━━━ Data extract ━━━

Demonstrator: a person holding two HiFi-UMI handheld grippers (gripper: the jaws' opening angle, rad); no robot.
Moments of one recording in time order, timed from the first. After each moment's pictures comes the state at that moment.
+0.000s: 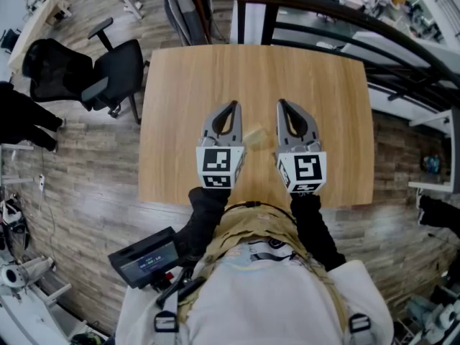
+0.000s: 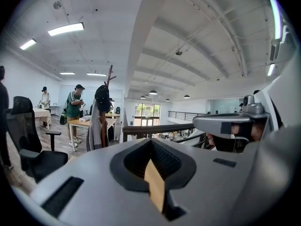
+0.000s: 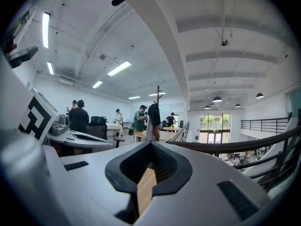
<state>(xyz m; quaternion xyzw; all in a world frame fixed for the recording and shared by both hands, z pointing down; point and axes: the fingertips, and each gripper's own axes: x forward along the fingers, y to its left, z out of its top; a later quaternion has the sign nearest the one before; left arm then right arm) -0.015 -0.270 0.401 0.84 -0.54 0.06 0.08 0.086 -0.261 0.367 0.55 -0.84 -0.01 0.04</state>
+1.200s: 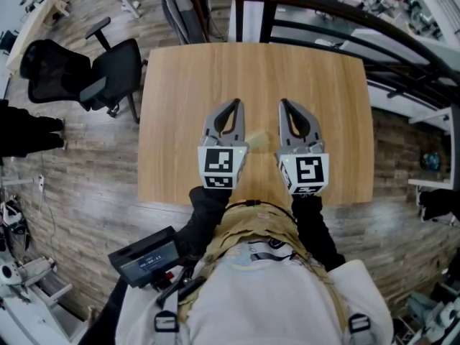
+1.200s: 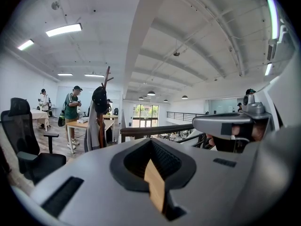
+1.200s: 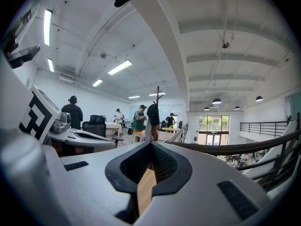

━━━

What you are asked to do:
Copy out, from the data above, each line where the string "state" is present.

Solution:
Moments of one recording in time order, timed from the first. After each moment's pictures comes the state at that moment.
<state>(xyz m; quaternion xyzw; all in a world frame fixed for the recording and shared by both hands, z pointing down; point and axes: the fingertips, and each gripper's own axes: x forward along the fingers, y to its left, z out of its top; a later quaternion has the sign nearest the one before; left arm then right arm) -0.015 -0.270 0.401 0.84 -0.54 0.06 0.08 0.086 -0.261 0.367 0.55 -0.84 -0.01 0.04</state>

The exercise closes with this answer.